### Material provided
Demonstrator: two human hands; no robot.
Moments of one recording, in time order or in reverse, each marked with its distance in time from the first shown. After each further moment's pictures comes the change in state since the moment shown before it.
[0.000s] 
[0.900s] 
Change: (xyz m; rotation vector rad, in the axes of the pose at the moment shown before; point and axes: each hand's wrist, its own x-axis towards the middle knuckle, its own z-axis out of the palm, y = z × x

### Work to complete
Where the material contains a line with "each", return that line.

### Output for this exercise
Moments of one recording, in time order or in reverse, each marked with its distance in time from the first shown. After each further moment's pictures comes the change in state since the moment shown before it.
Change: (xyz m; rotation vector rad, in the axes of the pose at the moment shown before; point and axes: each hand's wrist, its own x-axis towards the middle knuckle, its own z-axis out of the palm, y = z × x

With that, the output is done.